White House Holding ‘Informal Discussions’ with Republicans on Second Infrastructure Package
Senior White House officials are engaging in “informal discussions” with external experts and GOP members on creating a second bipartisan package as an offshoot from a Democratic-only reconciliation bill that addresses “human infrastructure,” one of President Biden’s chief legislative priorities.
Gene Sperling and Neera Tanden, senior advisers to the president, and other economic aides are conducting the talks, individuals involved told the Washington Examiner. __S.3__
Biden just announced to the world that Democrats have reached a settlement with Republicans on a modest infrastructure package. It allocates $1.2 billion over eight years to transportation and technology projects. These include roads, bridges (or airports), electric utilities, broadband, and a small version of Biden’s original $6 trillion grand plan.
The Democrats also introduced a separate social spending-centric bill to make up the ground lost with the scaled down package. It provides funds for education, child and elder care, climate change, and climate change. Through the reconciliation process, a simple Democratic majority (50 votes) is required to pass it instead of 60.
The Democratic efforts followed the cues of Biden, Senate majority leader Chuck Schumer, and House majority leader Nancy Pelosi, who insisted on a second measure. Biden stated at a recent press conference that he would not sign the first infrastructure bill if there was not a “human infrastructure” bill.
Monday’s new joint-party offspring package may be focused on child and family incentives. This includes provisions for paid parental leaves; an extension to the long-term, fully refundable child credit; and an expansion of the state allocation of direct aid, which is apportioned through American Rescue Plan.
“There’s this recognition family policy is this wedge problem,” a policy expert who was familiar with the recent White House-GOP meetings said to the Washington Examiner. “And if Republicans let Democrats walk away from it, it’s an issue.”
The policy expert said that if Republicans formed a caucus and were organized, they could push for a bipartisan negotiation on the family. “The real question is how do they organize their efforts and approach the White House with common priorities? “I have yet to see them jumping at the chance.”
Anita Dunn is a senior White House advisor and reiterated that Biden’s two non-negotiable elements in an infrastructure settlement include total “inaction” and raising taxes on families making less than $400,000 per year. Biden has stated that he is open-minded to any legislative avenues to increase the chance of enacting most of the American Jobs and Families plan proposals he spearheaded.

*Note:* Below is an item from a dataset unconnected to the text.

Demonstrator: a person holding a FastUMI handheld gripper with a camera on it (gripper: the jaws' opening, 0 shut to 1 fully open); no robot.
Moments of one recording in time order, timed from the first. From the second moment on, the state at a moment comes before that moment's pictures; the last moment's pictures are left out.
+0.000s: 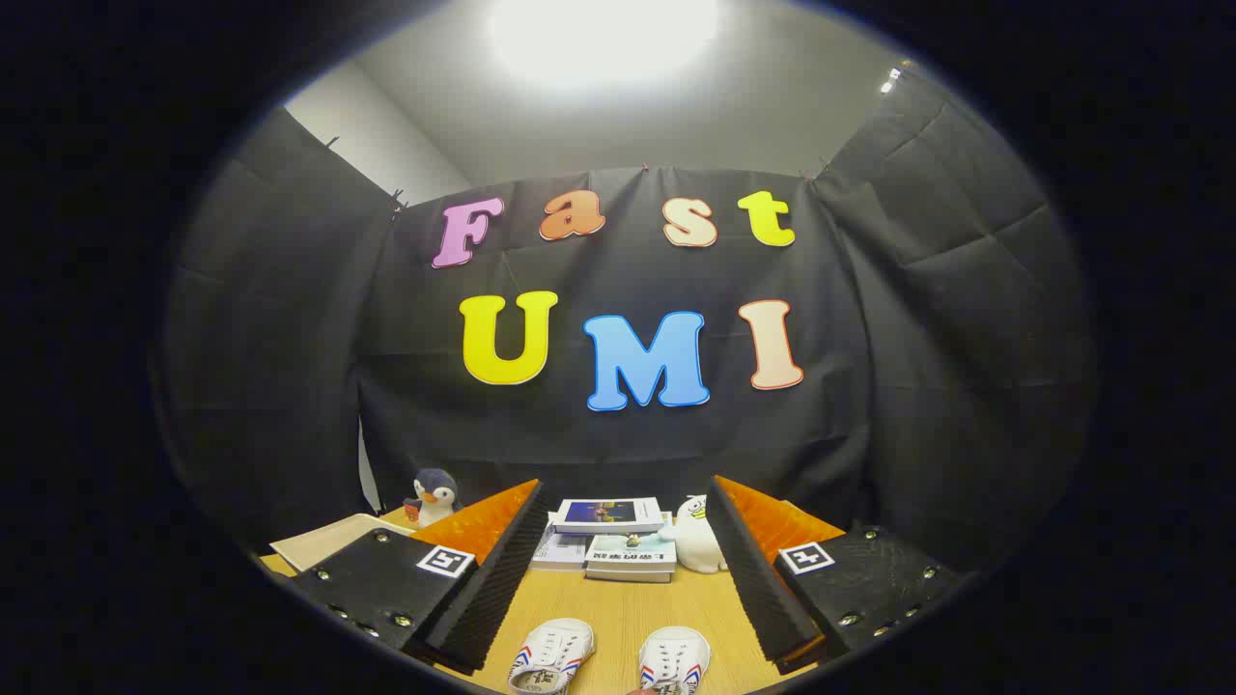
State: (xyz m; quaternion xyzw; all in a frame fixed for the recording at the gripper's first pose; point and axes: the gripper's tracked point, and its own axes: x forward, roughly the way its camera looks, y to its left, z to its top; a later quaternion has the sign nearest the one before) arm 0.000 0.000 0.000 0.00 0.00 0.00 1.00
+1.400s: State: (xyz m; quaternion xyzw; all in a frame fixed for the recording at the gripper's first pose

“The president had two redlines in this whole process that we have repeatedly stated. Dunn stated that the president’s first and most important red line was inaction. He could not do so at Friday’s function. “And, the second red line was, as you know,” Dunn said at a Friday function. He has repeatedly stated that he would not accept tax increases for anyone earning less than $400,000 annually.
“We’re now at the start of a reconciliation. She stated that the Senate and the House have their own processes. “It’s both a congressional process as well as a negotiation. We understand that there will be much back and forth between now, and then.”